The records below are to be quoted in full; please keep every word exact.

====================

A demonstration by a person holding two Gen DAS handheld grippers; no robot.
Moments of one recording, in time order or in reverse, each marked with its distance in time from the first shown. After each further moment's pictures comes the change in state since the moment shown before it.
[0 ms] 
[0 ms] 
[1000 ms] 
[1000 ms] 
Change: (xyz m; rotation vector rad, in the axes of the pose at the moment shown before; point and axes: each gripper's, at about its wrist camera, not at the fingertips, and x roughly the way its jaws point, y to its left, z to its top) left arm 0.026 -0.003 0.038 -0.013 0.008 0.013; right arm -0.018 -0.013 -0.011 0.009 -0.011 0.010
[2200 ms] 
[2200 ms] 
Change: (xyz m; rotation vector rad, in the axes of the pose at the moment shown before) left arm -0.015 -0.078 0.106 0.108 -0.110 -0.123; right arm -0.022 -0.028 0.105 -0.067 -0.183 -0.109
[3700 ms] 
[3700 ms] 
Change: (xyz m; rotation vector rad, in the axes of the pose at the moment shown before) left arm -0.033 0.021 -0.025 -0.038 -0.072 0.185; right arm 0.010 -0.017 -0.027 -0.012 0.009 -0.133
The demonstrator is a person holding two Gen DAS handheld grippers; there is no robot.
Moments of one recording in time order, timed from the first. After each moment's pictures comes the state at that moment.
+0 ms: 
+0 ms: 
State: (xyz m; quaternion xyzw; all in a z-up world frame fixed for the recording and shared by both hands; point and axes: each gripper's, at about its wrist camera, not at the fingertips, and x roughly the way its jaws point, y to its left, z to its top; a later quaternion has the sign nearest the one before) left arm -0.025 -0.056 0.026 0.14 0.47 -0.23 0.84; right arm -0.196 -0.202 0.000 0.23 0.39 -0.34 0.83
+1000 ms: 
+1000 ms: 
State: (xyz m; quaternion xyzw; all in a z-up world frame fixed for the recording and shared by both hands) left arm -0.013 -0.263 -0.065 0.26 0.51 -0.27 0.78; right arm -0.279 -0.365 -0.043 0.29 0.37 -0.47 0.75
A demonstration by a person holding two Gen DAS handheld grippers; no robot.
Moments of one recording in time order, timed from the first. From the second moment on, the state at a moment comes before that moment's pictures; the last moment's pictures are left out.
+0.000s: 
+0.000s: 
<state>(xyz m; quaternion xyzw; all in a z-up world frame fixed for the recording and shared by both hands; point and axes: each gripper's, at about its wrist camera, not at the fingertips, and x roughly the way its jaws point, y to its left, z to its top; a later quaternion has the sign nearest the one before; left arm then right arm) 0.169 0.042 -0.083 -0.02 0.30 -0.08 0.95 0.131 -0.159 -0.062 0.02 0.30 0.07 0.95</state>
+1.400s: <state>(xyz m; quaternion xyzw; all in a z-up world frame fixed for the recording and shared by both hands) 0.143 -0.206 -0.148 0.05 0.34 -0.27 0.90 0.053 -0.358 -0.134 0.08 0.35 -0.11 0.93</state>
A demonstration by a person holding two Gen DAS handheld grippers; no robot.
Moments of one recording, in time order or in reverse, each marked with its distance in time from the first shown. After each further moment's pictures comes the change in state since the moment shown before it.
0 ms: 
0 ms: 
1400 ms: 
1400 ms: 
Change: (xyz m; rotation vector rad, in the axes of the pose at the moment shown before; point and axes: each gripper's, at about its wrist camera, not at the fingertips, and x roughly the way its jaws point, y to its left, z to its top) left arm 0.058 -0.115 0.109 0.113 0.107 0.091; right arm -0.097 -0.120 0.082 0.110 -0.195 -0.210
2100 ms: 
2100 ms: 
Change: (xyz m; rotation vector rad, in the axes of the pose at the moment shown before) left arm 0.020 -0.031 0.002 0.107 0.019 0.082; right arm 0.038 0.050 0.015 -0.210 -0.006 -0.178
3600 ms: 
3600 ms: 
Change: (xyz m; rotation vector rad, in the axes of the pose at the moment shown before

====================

▶ **Output of the task**
A demonstration by a person holding two Gen DAS handheld grippers; no robot.
Moments of one recording, in time order or in reverse, each marked with its distance in time from the first shown. After each further moment's pictures comes the change in state since the moment shown before it.
[0 ms] 
[0 ms] 
[1000 ms] 
[1000 ms] 
Change: (xyz m; rotation vector rad, in the axes of the pose at the moment shown before; point and axes: each gripper's, at about its wrist camera, not at the fingertips, and x roughly the way its jaws point, y to its left, z to its top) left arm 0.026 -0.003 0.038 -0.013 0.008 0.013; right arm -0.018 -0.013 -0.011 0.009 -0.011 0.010
[2200 ms] 
[2200 ms] 
Change: (xyz m; rotation vector rad, in the axes of the pose at the moment shown before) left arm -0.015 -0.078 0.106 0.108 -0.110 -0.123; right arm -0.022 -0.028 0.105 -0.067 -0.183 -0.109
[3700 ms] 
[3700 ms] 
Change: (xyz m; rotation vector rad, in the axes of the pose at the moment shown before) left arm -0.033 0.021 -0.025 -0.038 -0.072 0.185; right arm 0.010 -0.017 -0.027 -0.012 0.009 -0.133
The demonstrator is a person holding two Gen DAS handheld grippers; there is no robot.
Moments of one recording in time order, timed from the first. After each moment's pictures comes the state at that moment.
+0 ms: 
+0 ms: 
State: (xyz m; quaternion xyzw; all in a z-up world frame fixed for the recording and shared by both hands; point and axes: each gripper's, at about its wrist camera, not at the fingertips, and x roughly the way its jaws point, y to its left, z to its top; a later quaternion has the sign nearest the one before) left arm -0.025 -0.056 0.026 0.14 0.47 -0.23 0.84; right arm -0.196 -0.202 0.000 0.23 0.39 -0.34 0.83
+1000 ms: 
+1000 ms: 
State: (xyz m; quaternion xyzw; all in a z-up world frame fixed for the recording and shared by both hands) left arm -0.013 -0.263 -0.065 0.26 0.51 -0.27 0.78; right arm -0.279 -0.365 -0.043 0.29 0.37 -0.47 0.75
A demonstration by a person holding two Gen DAS handheld grippers; no robot.
Moments of one recording in time order, timed from the first. From the second moment on, the state at a moment comes before that moment's pictures; the last moment's pictures are left out.
+0.000s: 
+0.000s: 
<state>(xyz m; quaternion xyzw; all in a z-up world frame fixed for the recording and shared by both hands; point and axes: each gripper's, at about its wrist camera, not at the fingertips, and x roughly the way its jaws point, y to its left, z to its top; a later quaternion has the sign nearest the one before; left arm then right arm) 0.169 0.042 -0.083 -0.02 0.30 -0.08 0.95 0.131 -0.159 -0.062 0.02 0.30 0.07 0.95</state>
+1.400s: <state>(xyz m; quaternion xyzw; all in a z-up world frame fixed for the recording and shared by both hands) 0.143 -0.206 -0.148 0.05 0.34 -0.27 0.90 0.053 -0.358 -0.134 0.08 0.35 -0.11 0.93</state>
A demonstration by a person holding two Gen DAS handheld grippers; no robot.
Moments of one recording, in time order or in reverse, each marked with its distance in time from the first shown. After each further moment's pictures comes the change in state since the moment shown before it.
0 ms: 
0 ms: 
1400 ms: 
1400 ms: 
Change: (xyz m; rotation vector rad, in the axes of the pose at the moment shown before; point and axes: each gripper's, at about its wrist camera, not at the fingertips, and x roughly the way its jaws point, y to its left, z to its top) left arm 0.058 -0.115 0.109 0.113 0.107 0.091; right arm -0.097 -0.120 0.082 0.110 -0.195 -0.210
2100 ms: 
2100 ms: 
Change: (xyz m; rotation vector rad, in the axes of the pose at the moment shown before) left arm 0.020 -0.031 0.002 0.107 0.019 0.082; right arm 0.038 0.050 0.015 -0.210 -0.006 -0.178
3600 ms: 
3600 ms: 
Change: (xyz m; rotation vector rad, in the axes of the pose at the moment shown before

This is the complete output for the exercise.